About this task: Which lines in the data below contain the string "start"? Show each one.

------

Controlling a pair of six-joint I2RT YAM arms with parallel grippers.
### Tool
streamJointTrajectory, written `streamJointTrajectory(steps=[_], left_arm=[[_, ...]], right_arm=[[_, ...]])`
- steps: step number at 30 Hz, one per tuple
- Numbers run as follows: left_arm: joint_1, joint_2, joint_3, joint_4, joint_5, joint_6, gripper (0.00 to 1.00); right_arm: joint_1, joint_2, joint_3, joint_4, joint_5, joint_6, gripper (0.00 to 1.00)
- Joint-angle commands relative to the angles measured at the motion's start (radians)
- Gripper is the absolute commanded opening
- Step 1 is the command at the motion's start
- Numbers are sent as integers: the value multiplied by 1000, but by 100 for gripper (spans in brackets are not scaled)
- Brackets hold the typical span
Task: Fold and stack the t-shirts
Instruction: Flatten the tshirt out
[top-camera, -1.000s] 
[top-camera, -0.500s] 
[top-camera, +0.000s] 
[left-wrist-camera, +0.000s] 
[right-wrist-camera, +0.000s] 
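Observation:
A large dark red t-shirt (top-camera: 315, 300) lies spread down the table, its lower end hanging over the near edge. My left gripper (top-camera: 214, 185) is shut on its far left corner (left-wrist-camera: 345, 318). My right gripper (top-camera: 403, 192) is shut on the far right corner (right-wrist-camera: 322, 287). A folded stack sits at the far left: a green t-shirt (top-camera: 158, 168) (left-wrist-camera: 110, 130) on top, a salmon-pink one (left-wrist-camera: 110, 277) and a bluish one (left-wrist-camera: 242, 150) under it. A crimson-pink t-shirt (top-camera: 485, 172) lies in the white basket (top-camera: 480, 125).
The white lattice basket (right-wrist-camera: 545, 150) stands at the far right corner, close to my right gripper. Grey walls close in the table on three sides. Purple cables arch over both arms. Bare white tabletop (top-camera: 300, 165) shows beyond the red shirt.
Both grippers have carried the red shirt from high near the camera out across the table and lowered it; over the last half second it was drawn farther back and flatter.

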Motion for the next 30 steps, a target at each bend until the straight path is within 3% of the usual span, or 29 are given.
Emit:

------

Answer space:
- Joint-angle commands relative to the angles measured at the motion's start (radians)
- Step 1 is the command at the motion's start

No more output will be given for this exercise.